Le temps est le temps
« Michele m’a précédé de peu pour quitter ce monde étrange. Mais cela importe peu pour nous autres physiciens convaincus que le temps n’existe pas, qu’il n’est qu’une illusion, même si elle est tenace. »
Albert Einstein
L’idée de maîtrise a été développée dans deux voies : maîtrise de l’autre et maîtrise de l’avenir. L’idée de maîtriser l’autre ne correspond pas à une vision réaliste de la personne et maîtriser l’avenir ne correspond pas à une vision réaliste du temps. Si l’avenir est maîtrisé, il est connu, et s’il est connu ou plutôt connaissable comme le pensait Einstein, le temps n’existe pas. Il n’est qu’une tenace illusion.
En fait, l’idée que le temps est une illusion est une illusion sur le temps.

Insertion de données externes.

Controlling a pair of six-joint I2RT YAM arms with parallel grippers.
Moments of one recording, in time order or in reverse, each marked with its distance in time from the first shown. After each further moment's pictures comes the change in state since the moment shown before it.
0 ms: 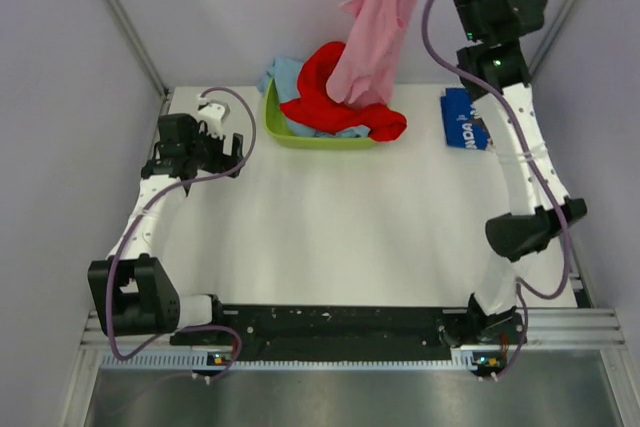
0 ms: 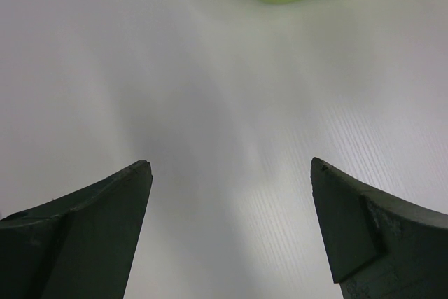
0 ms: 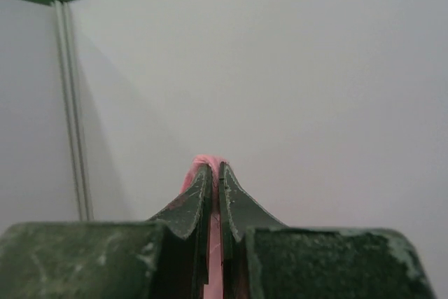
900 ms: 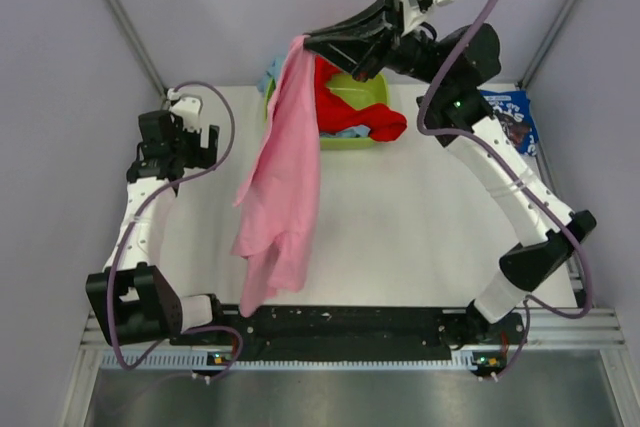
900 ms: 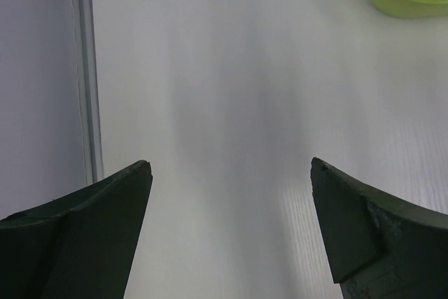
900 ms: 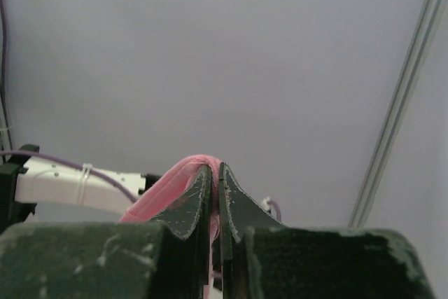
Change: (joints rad) left arm 0.082 -0.041 0.033 -0.002 -0.212 0.005; right arm 0.272 -0.208 -0.306 0.218 -0.679 0.285
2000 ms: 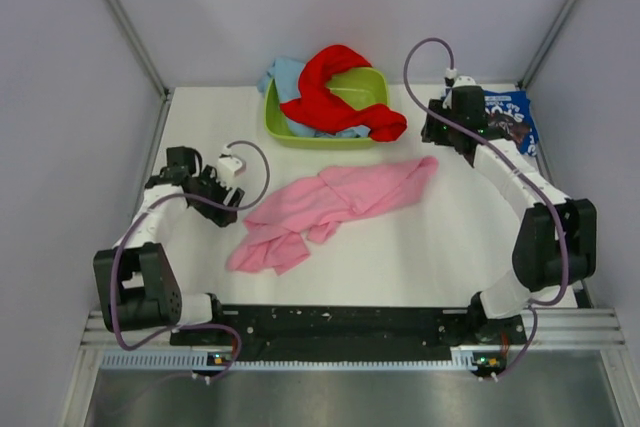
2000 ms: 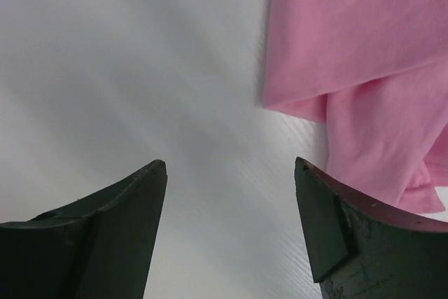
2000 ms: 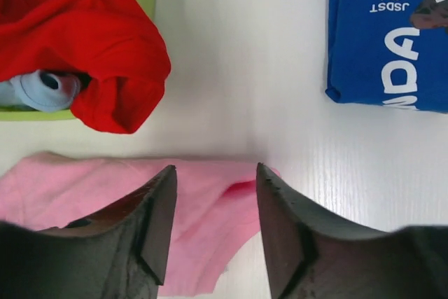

Le temps existe en ce qu’il supporte ma condition d’être vivant comme le mur supporte la peinture. Il est mon allié puisque lui seul me permet d’atteindre mes buts, il est mon ennemi puisque lui seul me sépare de ce que j’aime, il est mon bien puisque le bonheur n’existe qu’au présent, il est ma souffrance balancée du désir à la nostalgie. En tout cas, il est.
La vie n’a peut-être pas de sens en elle-même, mais elle a de la valeur pour autant qu’on l’aime. Aimer la vie hors du champ de la maîtrise que l’on sait désormais inaccessible, c’est aimer une vie toujours et indéfiniment assujettie aux angoisses de l’avenir. C’est aimer jusqu’aux surprises dont on sait que l’avenir est gros et c’est aimer même la sourde inquiétude dont ce savoir perle notre présent. Ce n’est pas aimer le présent malgré l’angoisse de l’avenir dont il est porteur, c’est aimer le fait que cette angoisse aiguise la conscience du temps. L’angoisse en nous projetant dans l’avenir et le passé donne à la vie son épaisseur malgré l’infinie finesse du présent.
Parce que le temps est le temps, l’histoire ne saurait finir.